* Activity:
Exactly retype the opening line of the entries and every line after it, ending with the line that contains "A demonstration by". Skip all pictures.

* Given entries:

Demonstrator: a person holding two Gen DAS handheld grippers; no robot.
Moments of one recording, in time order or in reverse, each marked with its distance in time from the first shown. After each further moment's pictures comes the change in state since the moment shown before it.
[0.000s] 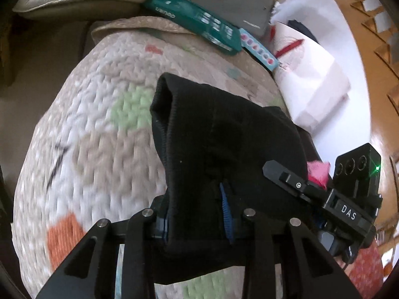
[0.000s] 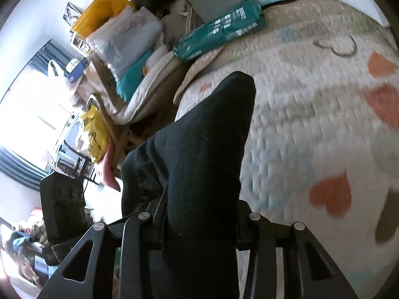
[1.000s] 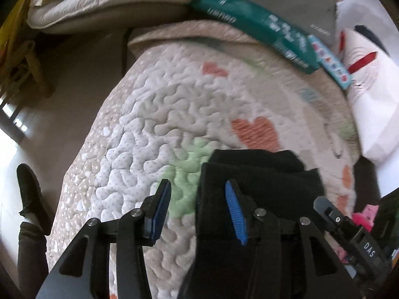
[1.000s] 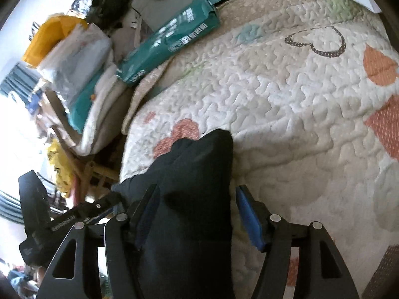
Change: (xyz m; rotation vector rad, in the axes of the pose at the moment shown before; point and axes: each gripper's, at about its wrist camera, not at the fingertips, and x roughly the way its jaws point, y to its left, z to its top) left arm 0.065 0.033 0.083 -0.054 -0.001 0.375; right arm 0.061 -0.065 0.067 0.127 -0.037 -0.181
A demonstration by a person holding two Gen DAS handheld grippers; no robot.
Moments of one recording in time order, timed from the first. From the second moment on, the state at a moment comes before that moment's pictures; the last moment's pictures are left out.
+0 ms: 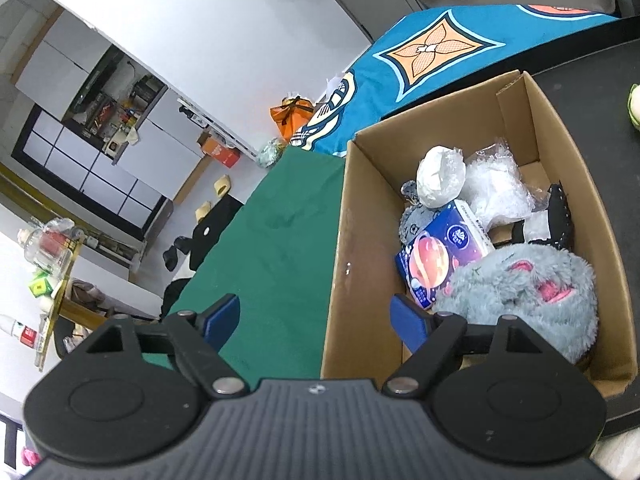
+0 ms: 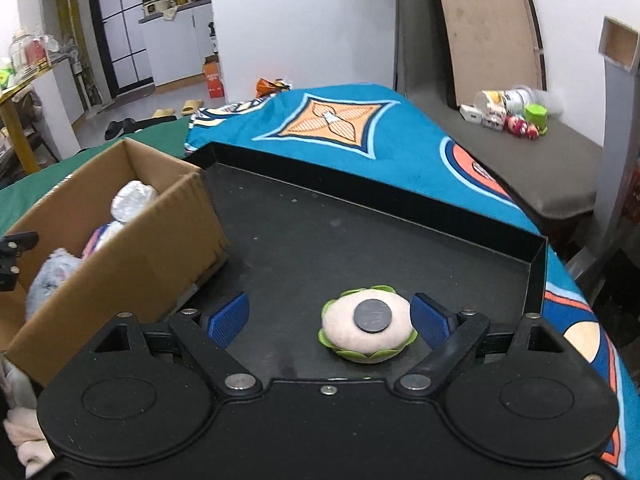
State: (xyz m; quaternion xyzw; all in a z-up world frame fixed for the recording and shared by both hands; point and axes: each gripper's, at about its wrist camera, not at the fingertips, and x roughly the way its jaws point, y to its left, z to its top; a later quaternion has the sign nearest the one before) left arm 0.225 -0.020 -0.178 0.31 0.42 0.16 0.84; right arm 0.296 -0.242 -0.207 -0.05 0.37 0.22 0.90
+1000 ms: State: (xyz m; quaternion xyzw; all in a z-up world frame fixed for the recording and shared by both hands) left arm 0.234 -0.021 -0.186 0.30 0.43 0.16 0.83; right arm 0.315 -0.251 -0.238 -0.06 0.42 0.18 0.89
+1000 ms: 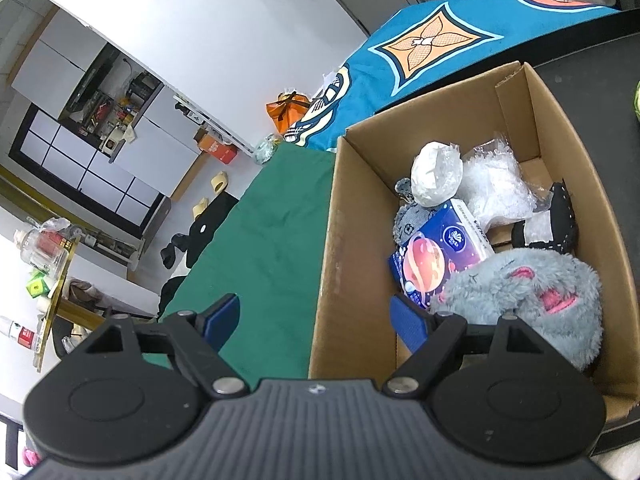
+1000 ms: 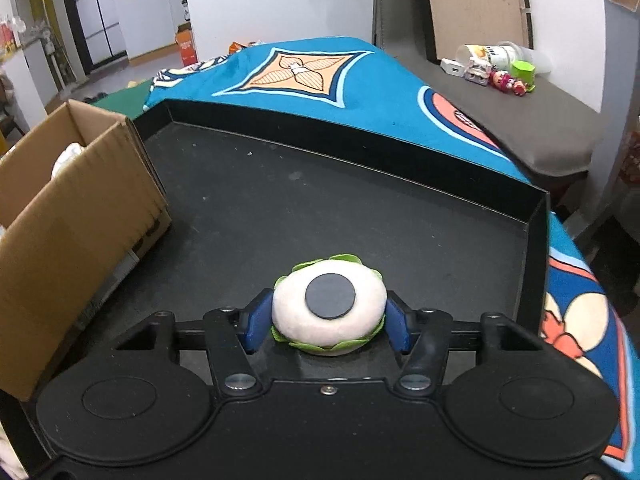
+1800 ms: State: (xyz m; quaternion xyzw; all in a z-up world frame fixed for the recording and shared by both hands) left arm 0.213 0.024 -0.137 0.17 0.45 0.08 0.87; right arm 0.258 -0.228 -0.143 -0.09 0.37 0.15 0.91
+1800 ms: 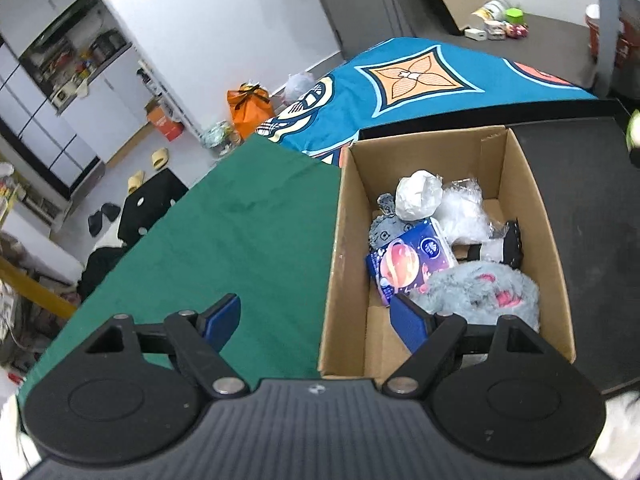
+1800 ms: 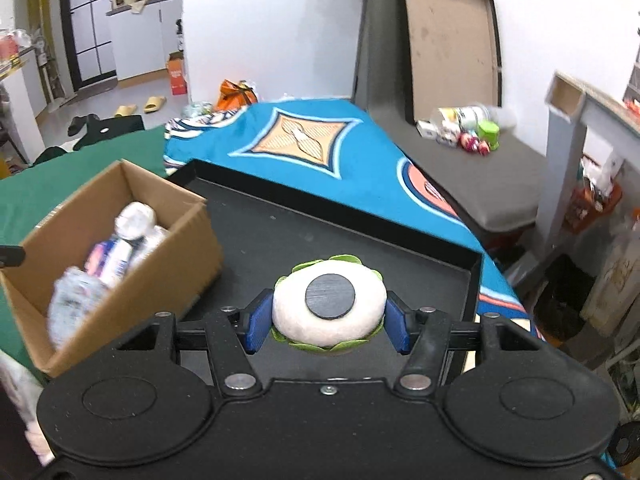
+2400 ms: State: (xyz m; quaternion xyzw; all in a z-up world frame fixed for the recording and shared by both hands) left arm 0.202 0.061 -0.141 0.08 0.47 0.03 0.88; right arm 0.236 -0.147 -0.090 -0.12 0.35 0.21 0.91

* Answer:
Demonstrator: a person holding two Gen DAS handheld grippers; no robot.
Moments of one recording, in time order or in reverse, each marked with its distance in time from the first shown. After each further moment's pictures comes the change in state since the moment shown before it.
[0.000s] 
[0.000s] 
[1.000s] 
[1.000s] 
Change: (xyz m; rotation vector rad, in the axes of the pose at the moment shown before; point and axes: each gripper's, at about its wrist camera, not at the fingertips, and x roughly the way its jaws point, y to its left, z to its top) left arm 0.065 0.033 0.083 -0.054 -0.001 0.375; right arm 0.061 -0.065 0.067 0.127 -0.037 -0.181
A demonstration by a person holding two Gen DAS handheld grippers; no robot.

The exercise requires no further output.